La figlia del boss si suicida: "Il cognome le pesava"

Maria Rita Lo Giudice si è suicidata lanciandosi da un balcone per il peso del cognome che gravava su di lei. Sembra, dalle prime indagini, che il gesto sia scaturito dall'insofferenza per essere la figlia del boss della 'ndrangheta, ora in carcere, ritenuto membro della famosa cosca.

La figlia del boss si suicida: “Il cognome le pesava”

AP/LaPresse

Maria Rita Lo Giudice, figlia di un boss della ‘ndrangheta, si è uccisa a soli 25 anni lanciandosi dal balcone della sua casa a Reggio Calabria. Secondo le prime dichiarazioni dei conoscenti la ragazza viveva nella sofferenza per l’appartenenza a una famiglia con un cognome di spicco nel tessuto criminale di stampo mafioso. Un peso sul cuore che Maria Rita non avrebbe più saputo gestire. Figlia di Giovanni Lo Giudice, in carcere perché ritenuto membro chiave dell’omonima cosca in cui compaiono anche nomi più noti (come gli zii della ragazza, Luciano e Nino), Maria Rita non ha lasciato nessun biglietto per spiegare le ragioni del suo gesto. La ragazza si è lanciata nel vuoto dal balcone della sua abitazione di Reggio Calabria, sita al secondo piano di una palazzina. Gli inquirenti propendono per il movente del malessere di essere legata per sempre alla famiglia Lo Giudice, un simbolo della malavita.

Maria Rita Lo Giudice soffriva per essere figlia di un boss?

E’ questa la spiegazione che gli amici danno al suicidio di Maria Rita Lo Giudice: “Il cognome le pesava”, è una delle risposte più facili da trovare nei racconti di chi la conosceva. Quello che emerge, nel drammatico quadro di una così tragica fine, è quanto gli stessi inquirenti stanno tenendo come pista principale in questo caso: la ragazza sarebbe stata schiacciata dal peso di una firma di ‘ndrangheta tra le più pesanti a Reggio Calabria. Il suo stesso cognome, per la comunità locale, è sinonimo di malavita, estorsioni, omicidi.
Il destino di Maria Rita, nel dipinto che ne danno le persone a lei più vicine, è forse strettamente legato a quelle corde che tengono soggiogate le donne di mafia alle dinamiche di vita e di morte della cosca di appartenenza, diretta o indiretta. Il suicidio di Maria Rita potrebbe rientrare in questo spettro di vite relegate ai margini della legalità, in una vera e propria inquietudine nel sentirsi il futuro ipotecato da una sorte già scritta.
Sul tavolo del procuratore Federico Cafiero De Raho e del pm Romano Gallo,ci sono i verbali del fidanzato, dei parenti e degli amici di Maria Rita Lo Giudice, utili a delineare più chiaramente quello che anche per chi indaga è un suicidio.
La ragazza aveva tentato di emanciparsi da quell’ambiente, e lo aveva fatto con una laurea in Economia a pieni voti, che forse per lei avrebbe potuto rappresentare la chiave per aprire le porte della felicità.
Alcuni amici hanno però riferito che “anche all’università, la ragazza si sentiva emarginata per l’ingombranza del cognome”.
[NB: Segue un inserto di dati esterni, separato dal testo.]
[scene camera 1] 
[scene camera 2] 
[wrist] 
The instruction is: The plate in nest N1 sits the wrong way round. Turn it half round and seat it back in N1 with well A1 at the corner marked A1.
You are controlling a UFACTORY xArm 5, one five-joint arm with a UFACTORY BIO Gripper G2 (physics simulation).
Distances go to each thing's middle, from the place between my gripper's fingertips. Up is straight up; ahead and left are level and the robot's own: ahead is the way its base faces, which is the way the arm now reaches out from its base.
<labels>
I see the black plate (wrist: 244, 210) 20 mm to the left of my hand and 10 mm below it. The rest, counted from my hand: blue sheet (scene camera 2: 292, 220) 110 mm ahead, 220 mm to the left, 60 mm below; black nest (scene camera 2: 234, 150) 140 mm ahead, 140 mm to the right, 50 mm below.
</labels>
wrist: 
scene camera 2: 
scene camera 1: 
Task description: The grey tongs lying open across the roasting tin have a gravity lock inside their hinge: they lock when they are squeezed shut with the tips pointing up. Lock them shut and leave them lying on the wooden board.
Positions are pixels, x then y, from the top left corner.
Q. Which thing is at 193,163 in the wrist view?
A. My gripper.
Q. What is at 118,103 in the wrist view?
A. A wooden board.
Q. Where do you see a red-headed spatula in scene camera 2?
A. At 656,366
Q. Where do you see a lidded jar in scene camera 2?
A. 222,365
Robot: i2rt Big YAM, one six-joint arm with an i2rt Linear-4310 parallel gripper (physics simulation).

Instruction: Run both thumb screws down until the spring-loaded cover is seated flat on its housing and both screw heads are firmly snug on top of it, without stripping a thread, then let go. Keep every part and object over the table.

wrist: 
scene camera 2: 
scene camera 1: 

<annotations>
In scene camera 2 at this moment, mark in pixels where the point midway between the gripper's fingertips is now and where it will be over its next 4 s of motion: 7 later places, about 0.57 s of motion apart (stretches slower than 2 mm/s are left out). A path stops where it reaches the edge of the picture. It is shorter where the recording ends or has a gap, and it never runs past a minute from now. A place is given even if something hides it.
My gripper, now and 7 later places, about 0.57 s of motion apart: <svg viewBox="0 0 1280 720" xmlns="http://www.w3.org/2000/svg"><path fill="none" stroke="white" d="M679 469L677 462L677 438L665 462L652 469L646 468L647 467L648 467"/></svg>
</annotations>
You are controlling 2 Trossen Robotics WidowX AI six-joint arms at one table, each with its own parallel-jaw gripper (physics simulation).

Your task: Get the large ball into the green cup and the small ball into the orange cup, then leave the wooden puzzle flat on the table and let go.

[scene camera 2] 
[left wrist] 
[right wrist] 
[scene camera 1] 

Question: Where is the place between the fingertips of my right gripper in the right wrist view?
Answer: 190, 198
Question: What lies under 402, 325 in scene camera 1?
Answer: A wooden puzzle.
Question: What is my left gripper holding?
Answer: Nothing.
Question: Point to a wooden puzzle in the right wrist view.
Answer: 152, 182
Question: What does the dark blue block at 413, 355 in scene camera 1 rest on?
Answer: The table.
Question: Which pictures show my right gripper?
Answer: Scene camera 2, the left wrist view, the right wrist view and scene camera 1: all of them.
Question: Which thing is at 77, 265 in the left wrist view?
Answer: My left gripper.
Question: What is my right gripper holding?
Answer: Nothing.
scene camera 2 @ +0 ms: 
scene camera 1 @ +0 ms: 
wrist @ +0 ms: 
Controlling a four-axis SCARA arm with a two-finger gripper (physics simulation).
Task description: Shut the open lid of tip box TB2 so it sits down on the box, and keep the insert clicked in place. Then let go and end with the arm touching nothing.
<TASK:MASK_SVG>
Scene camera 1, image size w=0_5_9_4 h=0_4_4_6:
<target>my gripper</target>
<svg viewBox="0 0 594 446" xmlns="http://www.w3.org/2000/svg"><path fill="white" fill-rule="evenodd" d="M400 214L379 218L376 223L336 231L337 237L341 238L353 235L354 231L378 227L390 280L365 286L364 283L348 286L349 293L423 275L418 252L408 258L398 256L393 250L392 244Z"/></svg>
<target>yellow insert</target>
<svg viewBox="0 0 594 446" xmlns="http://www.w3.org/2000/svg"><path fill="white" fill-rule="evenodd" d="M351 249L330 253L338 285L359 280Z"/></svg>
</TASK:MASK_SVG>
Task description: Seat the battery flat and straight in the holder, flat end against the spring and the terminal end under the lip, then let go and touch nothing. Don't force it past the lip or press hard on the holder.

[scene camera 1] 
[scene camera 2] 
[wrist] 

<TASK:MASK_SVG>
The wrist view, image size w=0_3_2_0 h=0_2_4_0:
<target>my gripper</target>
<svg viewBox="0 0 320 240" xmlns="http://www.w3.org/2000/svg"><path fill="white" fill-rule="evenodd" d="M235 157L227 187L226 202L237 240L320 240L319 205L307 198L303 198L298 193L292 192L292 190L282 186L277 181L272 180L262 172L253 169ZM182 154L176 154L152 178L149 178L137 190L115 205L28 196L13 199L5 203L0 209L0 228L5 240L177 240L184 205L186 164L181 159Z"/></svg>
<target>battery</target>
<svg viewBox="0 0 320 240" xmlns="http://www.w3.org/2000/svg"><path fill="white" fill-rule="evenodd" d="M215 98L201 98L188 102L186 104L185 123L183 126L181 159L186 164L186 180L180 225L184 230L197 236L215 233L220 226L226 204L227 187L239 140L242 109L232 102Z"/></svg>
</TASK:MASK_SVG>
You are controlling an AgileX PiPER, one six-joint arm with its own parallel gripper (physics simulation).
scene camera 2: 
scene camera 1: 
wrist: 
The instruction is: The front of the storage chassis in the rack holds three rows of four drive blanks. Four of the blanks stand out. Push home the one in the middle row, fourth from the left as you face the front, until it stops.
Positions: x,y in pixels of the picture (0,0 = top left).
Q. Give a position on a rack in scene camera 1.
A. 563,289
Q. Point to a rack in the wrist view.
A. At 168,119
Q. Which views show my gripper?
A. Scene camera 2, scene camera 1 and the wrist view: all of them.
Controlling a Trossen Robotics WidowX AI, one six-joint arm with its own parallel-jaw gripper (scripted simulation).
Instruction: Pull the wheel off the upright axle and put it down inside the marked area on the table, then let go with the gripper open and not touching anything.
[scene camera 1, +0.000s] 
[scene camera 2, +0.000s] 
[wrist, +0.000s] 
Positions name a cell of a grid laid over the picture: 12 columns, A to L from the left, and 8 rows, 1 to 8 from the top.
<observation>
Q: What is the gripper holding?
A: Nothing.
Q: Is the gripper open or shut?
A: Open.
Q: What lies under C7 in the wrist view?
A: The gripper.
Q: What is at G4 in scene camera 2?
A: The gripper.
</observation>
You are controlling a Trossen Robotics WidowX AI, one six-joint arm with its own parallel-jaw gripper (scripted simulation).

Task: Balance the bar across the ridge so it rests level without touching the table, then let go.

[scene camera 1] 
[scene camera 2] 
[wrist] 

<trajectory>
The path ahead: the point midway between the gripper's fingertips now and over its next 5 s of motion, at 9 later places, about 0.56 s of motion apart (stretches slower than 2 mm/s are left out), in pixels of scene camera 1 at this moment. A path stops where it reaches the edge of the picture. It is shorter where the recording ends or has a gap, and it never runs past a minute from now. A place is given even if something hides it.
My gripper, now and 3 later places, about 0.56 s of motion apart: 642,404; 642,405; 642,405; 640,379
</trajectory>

Lo Giudice, un cognome inciso negli ambienti della ‘ndrangheta

Non solo il padre di Maria Rita è un esponente di rilievo nel panorama mafioso locale: anche gli zii, Luciano e Nino Lo Giudice, hanno un peso specifico, ben più importante, negli affari della ‘ndrangheta a Reggio Calabria. Entrambi detenuti, hanno vissuto due vicende giudiziarie separate da differenti e gravi reati. Nino, conosciuto nell’ambiente come “Nino il nano“, è oggi un pentito e collabora con la giustizia.
Sono gli anni ’90 a gettare le donne dei Lo Giudice nel vortice della lupara bianca. Nel 1994 una zia della giovane figlia suicida del boss, Angela Costantino, moglie di Pietro Lo Giudice, fu uccisa per aver tradito suo marito durante la reclusione di quest’ultimo insieme ad altri membri della famiglia, compreso Giovanni Lo Giudice.
Di Barbara Corvi, moglie di Roberto Lo Giudice e anch’essa zia della 25enne, si sono perse le tracce nel 2009.